Work instructions: Produce an exact copy of the lines below, starting at the first and ending with the line containing "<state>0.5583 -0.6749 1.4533".

Input material:
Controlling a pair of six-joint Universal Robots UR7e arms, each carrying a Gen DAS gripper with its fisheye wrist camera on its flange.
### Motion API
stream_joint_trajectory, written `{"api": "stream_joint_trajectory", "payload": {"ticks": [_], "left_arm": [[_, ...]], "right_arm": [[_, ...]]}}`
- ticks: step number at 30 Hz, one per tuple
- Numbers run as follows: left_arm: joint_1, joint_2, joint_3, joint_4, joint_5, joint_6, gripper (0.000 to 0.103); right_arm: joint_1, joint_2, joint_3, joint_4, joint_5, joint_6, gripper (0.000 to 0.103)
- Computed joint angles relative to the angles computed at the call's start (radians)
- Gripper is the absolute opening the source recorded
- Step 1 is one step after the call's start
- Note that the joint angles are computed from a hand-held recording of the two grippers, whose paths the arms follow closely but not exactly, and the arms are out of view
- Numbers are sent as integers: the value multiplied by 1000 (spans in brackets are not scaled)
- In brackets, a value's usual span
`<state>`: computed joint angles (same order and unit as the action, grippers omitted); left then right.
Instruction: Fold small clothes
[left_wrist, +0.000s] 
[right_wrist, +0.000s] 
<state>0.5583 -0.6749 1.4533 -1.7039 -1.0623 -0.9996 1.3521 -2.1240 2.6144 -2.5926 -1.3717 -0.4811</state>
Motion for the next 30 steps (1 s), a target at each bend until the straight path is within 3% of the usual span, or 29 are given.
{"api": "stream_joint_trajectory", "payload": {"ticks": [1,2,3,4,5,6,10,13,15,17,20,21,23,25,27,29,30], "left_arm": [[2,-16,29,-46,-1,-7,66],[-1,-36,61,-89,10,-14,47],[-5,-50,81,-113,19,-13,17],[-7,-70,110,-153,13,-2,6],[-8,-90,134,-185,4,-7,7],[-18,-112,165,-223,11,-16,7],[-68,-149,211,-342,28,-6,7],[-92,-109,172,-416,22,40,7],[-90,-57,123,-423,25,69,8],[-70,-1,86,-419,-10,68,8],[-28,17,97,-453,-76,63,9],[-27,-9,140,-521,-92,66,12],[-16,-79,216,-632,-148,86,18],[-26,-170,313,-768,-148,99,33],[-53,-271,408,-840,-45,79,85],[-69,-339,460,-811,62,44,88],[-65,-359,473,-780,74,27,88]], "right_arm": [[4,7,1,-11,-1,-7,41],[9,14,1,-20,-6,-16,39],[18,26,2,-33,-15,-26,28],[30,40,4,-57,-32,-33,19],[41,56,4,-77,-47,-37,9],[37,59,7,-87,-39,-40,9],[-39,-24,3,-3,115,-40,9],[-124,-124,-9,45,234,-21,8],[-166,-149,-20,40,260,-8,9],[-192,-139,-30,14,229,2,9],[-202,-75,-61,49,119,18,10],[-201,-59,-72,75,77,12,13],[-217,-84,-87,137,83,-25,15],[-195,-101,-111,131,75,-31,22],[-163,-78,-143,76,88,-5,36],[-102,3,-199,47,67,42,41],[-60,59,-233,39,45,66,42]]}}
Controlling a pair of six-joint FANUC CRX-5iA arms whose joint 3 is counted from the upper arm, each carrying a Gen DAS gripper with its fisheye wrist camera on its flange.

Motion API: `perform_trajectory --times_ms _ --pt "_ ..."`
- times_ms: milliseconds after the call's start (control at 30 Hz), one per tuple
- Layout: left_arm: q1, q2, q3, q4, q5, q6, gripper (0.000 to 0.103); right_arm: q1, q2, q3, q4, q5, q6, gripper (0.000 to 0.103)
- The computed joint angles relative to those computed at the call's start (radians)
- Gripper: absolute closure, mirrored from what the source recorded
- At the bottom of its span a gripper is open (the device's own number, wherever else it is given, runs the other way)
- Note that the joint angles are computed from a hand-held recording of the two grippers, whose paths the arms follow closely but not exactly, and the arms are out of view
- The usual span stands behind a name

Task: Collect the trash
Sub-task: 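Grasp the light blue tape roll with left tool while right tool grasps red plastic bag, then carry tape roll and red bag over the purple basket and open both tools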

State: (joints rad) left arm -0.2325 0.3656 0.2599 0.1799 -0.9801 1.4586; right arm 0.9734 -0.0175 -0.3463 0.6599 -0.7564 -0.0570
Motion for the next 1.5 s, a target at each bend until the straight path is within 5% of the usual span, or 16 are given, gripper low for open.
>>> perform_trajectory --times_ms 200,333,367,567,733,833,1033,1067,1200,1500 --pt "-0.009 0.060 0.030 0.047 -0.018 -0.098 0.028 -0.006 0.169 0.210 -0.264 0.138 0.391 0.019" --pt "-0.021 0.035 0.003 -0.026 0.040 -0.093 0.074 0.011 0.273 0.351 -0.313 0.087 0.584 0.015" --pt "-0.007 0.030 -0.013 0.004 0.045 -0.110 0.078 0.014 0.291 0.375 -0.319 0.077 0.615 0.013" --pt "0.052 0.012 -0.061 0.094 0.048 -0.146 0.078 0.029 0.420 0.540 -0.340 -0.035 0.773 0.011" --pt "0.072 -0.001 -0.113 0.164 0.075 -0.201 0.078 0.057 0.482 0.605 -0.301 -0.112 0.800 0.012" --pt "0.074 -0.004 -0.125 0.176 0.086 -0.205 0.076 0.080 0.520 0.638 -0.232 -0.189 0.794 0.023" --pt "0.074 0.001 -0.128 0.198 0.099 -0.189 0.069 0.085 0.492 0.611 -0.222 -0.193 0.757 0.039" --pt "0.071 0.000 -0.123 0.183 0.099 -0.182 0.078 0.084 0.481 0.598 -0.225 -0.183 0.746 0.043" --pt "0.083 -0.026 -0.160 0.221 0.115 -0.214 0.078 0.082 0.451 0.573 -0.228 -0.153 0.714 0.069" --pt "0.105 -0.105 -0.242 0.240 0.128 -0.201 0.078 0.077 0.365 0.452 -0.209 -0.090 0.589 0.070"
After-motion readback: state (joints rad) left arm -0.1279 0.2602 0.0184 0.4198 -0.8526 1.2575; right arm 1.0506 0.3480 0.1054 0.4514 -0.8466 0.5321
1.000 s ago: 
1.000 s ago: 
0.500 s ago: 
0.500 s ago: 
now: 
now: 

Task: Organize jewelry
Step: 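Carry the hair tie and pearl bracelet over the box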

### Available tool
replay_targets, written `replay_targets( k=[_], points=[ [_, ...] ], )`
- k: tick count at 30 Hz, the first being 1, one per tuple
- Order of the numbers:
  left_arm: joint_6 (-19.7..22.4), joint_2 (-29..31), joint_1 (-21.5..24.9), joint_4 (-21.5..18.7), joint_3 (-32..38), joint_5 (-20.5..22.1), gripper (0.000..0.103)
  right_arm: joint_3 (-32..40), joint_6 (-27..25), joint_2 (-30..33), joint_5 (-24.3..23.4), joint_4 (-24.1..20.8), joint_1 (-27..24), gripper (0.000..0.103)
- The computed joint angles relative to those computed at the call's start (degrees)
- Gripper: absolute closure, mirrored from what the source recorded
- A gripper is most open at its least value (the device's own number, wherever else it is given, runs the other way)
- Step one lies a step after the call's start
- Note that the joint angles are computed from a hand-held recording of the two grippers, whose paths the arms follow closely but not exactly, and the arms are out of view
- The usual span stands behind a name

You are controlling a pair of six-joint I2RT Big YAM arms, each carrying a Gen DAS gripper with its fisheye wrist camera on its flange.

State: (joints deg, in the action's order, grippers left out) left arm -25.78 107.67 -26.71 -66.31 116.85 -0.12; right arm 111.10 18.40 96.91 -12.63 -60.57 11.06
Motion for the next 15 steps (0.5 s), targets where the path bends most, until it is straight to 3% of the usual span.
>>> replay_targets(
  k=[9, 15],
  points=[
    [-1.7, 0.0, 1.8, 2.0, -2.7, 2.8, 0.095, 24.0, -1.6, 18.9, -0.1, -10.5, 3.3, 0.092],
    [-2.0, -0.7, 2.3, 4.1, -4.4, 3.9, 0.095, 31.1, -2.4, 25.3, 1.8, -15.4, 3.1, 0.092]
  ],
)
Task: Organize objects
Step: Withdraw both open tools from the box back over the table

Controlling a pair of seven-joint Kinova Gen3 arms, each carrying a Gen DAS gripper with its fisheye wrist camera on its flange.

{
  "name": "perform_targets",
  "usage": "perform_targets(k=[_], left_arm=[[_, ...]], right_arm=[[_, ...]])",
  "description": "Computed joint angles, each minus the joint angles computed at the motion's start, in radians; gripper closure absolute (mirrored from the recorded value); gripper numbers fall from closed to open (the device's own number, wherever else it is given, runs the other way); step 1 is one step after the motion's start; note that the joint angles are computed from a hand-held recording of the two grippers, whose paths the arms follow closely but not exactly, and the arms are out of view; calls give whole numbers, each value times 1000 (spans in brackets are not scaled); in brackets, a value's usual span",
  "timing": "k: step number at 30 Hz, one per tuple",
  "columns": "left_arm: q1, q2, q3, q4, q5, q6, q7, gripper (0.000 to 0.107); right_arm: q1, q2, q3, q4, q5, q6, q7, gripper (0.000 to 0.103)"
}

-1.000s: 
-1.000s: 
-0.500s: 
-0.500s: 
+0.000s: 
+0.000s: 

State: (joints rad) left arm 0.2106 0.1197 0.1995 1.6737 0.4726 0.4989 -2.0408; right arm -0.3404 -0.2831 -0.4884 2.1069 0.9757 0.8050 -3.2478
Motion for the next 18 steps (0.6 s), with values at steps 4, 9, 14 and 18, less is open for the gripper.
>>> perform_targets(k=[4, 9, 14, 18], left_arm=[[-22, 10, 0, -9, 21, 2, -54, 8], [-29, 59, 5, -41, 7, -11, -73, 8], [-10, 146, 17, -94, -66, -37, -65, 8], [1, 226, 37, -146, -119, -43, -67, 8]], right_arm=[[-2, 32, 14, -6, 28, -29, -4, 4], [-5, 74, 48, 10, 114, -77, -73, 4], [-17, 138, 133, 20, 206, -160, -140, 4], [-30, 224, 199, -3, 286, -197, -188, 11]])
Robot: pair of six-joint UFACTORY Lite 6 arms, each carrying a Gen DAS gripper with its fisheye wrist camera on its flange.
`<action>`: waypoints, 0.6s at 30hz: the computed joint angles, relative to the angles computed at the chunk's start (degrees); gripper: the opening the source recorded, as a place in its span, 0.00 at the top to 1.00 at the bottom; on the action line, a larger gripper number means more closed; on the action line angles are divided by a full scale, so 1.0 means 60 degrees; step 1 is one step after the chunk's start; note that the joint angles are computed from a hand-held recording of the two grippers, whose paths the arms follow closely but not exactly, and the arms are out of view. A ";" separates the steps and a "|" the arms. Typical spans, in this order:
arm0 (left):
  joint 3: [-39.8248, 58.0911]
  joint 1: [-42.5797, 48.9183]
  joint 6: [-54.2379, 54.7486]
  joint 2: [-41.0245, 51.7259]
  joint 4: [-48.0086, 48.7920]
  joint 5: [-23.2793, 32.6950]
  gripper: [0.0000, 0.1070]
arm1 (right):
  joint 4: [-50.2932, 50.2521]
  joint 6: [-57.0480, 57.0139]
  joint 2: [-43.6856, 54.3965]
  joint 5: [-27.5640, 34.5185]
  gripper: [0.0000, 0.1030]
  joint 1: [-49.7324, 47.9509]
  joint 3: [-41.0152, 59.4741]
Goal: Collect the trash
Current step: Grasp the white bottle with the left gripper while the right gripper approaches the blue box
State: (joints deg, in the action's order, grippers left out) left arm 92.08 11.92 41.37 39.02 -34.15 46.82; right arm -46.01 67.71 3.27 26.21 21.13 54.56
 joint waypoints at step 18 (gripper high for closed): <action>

Answer for the task:
Controlling a pair of six-joint Universal Robots UR7e arms, each carrying a Gen DAS gripper with its fisheye wrist camera on its flange.
### Motion API
stream_joint_trajectory, written `{"api": "stream_joint_trajectory", "payload": {"ticks": [_], "left_arm": [[_, ...]], "right_arm": [[_, ...]]}}`
- ticks: step number at 30 Hz, one per tuple
- Numbers run as follows: left_arm: joint_1, joint_2, joint_3, joint_4, joint_5, joint_6, gripper (0.000 to 0.103); right_arm: joint_1, joint_2, joint_3, joint_4, joint_5, joint_6, gripper (0.000 to 0.103)
- Computed joint angles relative to the angles computed at the call's start (radians)
- Gripper is the absolute opening the source recorded
- Step 1 is one step after the call's start
- Note that the joint angles are computed from a hand-held recording of the two grippers, whose paths the arms follow closely but not exactly, and the arms are out of view
- Numbers are sent as integers: the value multiplied by 1000 (spans in brackets are not scaled)
- In brackets, a value's usual span
`<state>`: computed joint angles (same order and unit as the action, grippers omitted); left then right.
Instruction: Fold small clothes
[left_wrist, +0.000s] 
[right_wrist, +0.000s] 
<state>0.5583 -0.6749 1.4533 -1.7039 -1.0623 -0.9996 1.3521 -2.1240 2.6144 -2.5926 -1.3717 -0.4811</state>

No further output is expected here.